Malicious builds and wider infrastructural compromise were worst-case scenarios
Security researchers have identified multiple workflows in popular continuous integration and development (CI/CD) service GitHub Actions that are vulnerable to command execution.
A research team from dating platform Tinder crafted an automation script that unearthed flaws that enabled the exfiltration of secrets that provide write access to various open source GitHub repositories, including Elastic’s Logstash.
A blog post documenting the findings was penned by Rojan Rijal, Johnny Nipper, and Tanner Emek – respectively red teamer, senior product security manager, and engineering manager at Tinder.
The trio told The Daily Swig that “in the worst case scenario, you can exploit a vulnerable workflow to retrieve the GITHUB_TOKEN value”, which has read/write access to the repository by default. “This can be used to push a malicious build against users and perform supply chain related exploits.”
If more sensitive access secrets within the workflow such as AWS credentials, API Keys, or service credentials were exposed, “this could lead to a compromise of a company’s infrastructure”, they added.
The most common cause of vulnerabilities was unsafe user inputs in run scripts. The researchers also found many examples where pull_request_target was misused, which among other things could bypass a 2019 fix for an issue related to the use of event handlers in forked repositories.
The research focused on projects with vulnerability disclosure policies, with validated vulnerabilities responsibly reported to projects. Elastic’s security team quickly deactivated the vulnerable workflow and confirmed no abuse had occurred, said the researchers.
GitHub Workflow Auditor
Tinder Security Labs has open sourced the tool used for the research. GitHub Workflow Auditor checks workflows for unsafe user inputs, malicious commits, and secrets.
Given the limitations of comparable, existing tools, the authors told The Daily Swig that they “focused on covering most vulnerability cases in GitHub Actions as well as efficiency. As such, we allow organizations to scan all of their repositories at once by providing a GitHub API key.

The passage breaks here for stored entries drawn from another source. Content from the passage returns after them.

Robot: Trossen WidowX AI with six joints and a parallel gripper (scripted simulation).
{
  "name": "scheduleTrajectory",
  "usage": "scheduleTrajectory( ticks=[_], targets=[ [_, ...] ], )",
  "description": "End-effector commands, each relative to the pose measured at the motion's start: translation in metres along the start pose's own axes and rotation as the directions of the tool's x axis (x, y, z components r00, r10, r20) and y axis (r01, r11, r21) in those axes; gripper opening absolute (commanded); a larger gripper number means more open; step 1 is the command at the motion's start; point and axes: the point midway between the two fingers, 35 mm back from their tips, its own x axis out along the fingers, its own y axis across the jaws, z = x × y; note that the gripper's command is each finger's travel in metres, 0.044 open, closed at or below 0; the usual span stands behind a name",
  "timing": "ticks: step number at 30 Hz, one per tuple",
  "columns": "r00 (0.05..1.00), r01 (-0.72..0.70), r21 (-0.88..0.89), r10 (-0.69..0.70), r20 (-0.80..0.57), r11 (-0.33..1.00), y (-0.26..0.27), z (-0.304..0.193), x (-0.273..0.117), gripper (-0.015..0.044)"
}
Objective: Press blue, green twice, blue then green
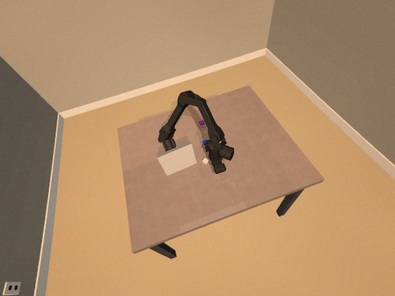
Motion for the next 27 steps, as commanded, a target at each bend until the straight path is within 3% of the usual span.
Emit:
scheduleTrajectory(
  ticks=[1,3,7,14,27],
  targets=[
    [1.0,0.014,-0.011,-0.014,0.011,1.0,-0.003,0.004,-0.016,0.002],
    [1.0,0.015,-0.011,-0.015,0.011,1.0,-0.003,0.004,-0.019,0.002],
    [1.0,0.017,-0.01,-0.016,0.01,1.0,-0.003,0.003,-0.074,0.002],
    [1.0,0.019,-0.009,-0.019,0.01,1.0,0.007,0.006,-0.079,0.002],
    [1.0,0.007,-0.008,-0.007,0.009,1.0,0.187,0.003,-0.076,0.002]
  ],
)
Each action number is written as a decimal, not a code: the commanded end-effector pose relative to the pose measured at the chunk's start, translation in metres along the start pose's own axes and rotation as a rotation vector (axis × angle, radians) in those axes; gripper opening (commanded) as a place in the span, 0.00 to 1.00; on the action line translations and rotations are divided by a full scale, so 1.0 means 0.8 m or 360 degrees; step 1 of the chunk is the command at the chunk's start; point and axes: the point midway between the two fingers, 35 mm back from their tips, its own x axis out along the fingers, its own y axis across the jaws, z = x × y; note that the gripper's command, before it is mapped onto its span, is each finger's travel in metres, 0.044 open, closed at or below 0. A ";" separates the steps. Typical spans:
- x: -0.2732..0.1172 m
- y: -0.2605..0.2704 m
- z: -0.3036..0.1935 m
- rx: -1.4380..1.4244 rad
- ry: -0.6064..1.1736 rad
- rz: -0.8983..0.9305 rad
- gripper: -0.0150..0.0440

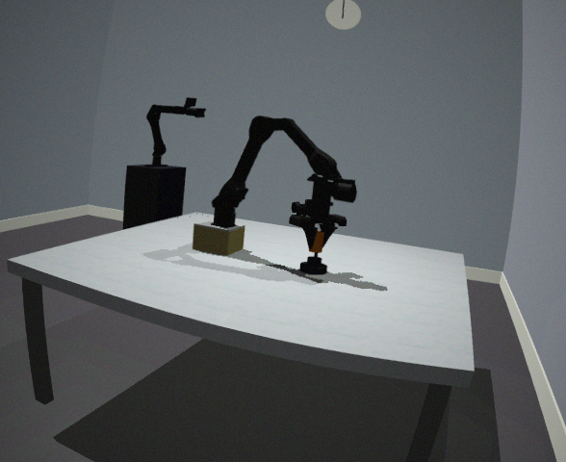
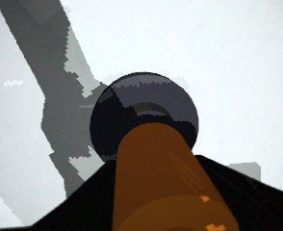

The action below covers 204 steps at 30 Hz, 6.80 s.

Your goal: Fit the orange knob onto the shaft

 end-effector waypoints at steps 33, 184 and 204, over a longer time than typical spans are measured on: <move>-0.002 0.002 0.001 0.3935 -0.0001 -0.0003 0.25; 0.002 -0.001 -0.001 0.4929 -0.0003 -0.0003 0.25; 0.004 -0.001 -0.001 0.4929 -0.0003 -0.0003 0.25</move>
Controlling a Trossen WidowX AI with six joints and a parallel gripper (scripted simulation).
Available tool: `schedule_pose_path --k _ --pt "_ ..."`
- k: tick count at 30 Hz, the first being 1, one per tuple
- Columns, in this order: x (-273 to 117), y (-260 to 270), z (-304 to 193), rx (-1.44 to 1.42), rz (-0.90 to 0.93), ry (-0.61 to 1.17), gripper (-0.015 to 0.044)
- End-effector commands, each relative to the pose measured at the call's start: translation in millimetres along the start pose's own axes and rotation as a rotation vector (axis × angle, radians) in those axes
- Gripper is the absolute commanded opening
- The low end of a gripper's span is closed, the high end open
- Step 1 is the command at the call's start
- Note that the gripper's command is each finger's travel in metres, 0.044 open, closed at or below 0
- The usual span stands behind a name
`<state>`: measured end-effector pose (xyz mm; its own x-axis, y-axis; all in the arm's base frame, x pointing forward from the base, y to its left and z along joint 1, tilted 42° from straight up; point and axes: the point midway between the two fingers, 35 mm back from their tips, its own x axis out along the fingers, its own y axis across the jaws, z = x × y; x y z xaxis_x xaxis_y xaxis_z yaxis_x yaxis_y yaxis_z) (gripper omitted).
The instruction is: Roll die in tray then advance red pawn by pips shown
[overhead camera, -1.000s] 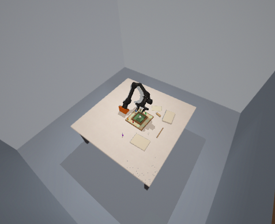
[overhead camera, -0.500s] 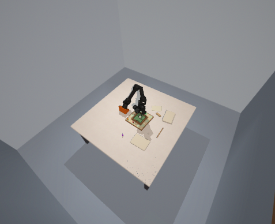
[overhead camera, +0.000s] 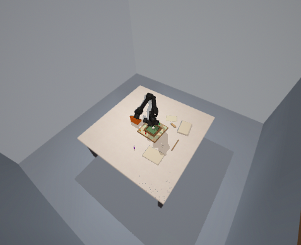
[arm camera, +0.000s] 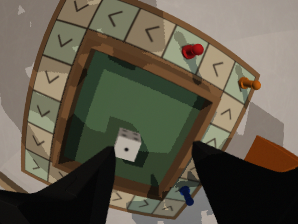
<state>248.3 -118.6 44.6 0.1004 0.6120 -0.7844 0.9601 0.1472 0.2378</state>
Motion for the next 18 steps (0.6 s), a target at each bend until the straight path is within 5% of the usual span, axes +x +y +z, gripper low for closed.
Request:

This reduces time and effort for security teams”.
The tool also addressed a supply chain risk posed by workflows running actions from old GitHub accounts. “In such cases, attackers can claim the account and push malicious actions allowing them to get access to the repository and its workflows,” the researchers explained. “This specific case was not covered by the tools that we tested.”
They added: “Our goal at Tinder Labs is to identify high impact vulnerabilities in a wide array of technologies which have global impact. As we research other technologies, you can expect to see more findings and tools from us in the future.”
The researchers urged developers to properly sanitize user inputs in GitHub Actions and mitigate attacks by limiting GitHub Tokens’ access scope.
GitHub Security Lab has, meanwhile, previously recommended that pull_request_target only be used when developers “need the privileged context of the target repo” in their workflow.
Tinder Security Labs’ findings follow the disclosure in March of misconfigured GitHub Actions workflows that caused critical flaws in dozens of repos, and a GitHub Actions patch in January for a code review safeguard bypass.
GitHub has not responded to The Daily Swig’s invitation to comment.